Sul sito dibattito aperto: Esiste davvero la conversazione nei blog?

Questa volta il nemico è l'insegnante meridionale (e la scuola al Sud è un miracolo)

Forse non è il caso di scomodare Adolph Hitler ed il nazionalismo estremo del XX secolo che, nell'individuare in una minoranza interna (in quel caso con l'antisemitismo) il nemico, il problema della modernità, il piombo nelle ali di una società in crisi, giunse a teorizzare e realizzare il genocidio.

di Gennaro Carotenuto

Forse non è il caso di rammentare il fascismo, come fa perfino Famiglia Cristiana, per commentare le uscite della carneade Mariastella Gelmini contro gli insegnanti meridionali che una volta di più nascondono quanto di grave si sta per abbattere sul paese, quel federalismo contro il quale è necessario opporsi.

Una volta di più, l'infantile idiosincrasia non solo italiana dell'individuare un diverso, inferiore, al quale dar la colpa di colpe proprie, emerge come l'essenza di quel concentrato di grettezza, opportunismo, luoghi comuni, egoismo, vigliaccheria, rapacità, arretratezza mascherata da modernità, che è alla base dell'ideologia che per comodità chiamiamo berlusconismo.

Berlusconismo che si conforma su due ali. Da una parte vi è quella leghista, che è la variante più gretta e recessiva, fatta di milioni di Mastro don Gesualdo padani, che temono di essere fregati più di quanto aspirino a fregare il prossimo. Dall'altra c'è quella italoforzuta che del leghismo è la variante ottimista, che le studia tutte per conquistare meschini vantaggi per sé e per i suoi, anche minimi, anche a costi umani altissimi, anche a costo della disgregazione del paese.

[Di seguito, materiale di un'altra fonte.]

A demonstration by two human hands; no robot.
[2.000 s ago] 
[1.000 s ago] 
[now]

In principio i nemici furono i lavoratori meridionali, che puzzavano, perché costruivano col sudore del loro lavoro salariato a basso costo la ricchezza della nazione. Quindi fu Roma ladrona, che succhiava il sangue alla società padana perfetta, quella che risciacquava i panni nel dio Po e metteva le insegne delle strade in bergamasco come antidoto alla propria chiusura mentale. Poi furono gli immigrati extracomunitari, i negri. Quindi gli albanesi da incolpare dei più efferati delitti familiari. Ricordate Erica e Omar o Roberto Spaccino e tanti altri assassini che beneficiarono di fiaccolate col pilota automatico in loro difesa.

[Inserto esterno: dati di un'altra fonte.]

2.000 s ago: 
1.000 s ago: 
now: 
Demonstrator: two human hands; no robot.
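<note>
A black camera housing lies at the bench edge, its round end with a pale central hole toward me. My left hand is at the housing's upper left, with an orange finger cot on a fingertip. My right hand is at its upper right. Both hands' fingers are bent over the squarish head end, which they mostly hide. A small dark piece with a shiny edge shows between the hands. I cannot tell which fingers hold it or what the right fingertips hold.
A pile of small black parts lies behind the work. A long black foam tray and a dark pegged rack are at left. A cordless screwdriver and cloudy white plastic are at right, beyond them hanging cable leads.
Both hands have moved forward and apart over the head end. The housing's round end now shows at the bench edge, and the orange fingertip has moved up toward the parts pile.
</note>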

Quindi è stato il turno dei cinesi, quelli che violando i diritti dei lavoratori obbligavano controvoglia gli imprenditori padani (perfino gli assessori leghisti, come abbiamo appreso in questi giorni) a fare altrettanto e a modificare in peggio i rapporti di produzione a quegli stessi docili lavoratori che poi votano Lega. E se non ci credevano allora la colpa era dell'Europa, e dell'Euro di Prodi. Gestito da Giulio Tremonti e Silvio Berlusconi l'Euro di Prodi divenne il più grande trasferimento di risorse della storia dai lavoratori salariati a quelli autonomi. Tra poco sarà il secondo più grande, superato dal federalismo fiscale. Basta dar la colpa ad altri e ripeterlo goebblesianamente all'infinito.

Quindi è toccato ai romeni, i nuovi meridionali, i nuovi negri, i nuovi albanesi, che hanno l'aggravante di confondersi con i rom, gli zingari, i rapitori di bambini che mai nella storia hanno rapito un solo bambino. E se ricordi che la responsabilità penale resta personale il leghista medio ti disprezza con un sorriso beota come fossi l'ultimo Azzeccagarbugli.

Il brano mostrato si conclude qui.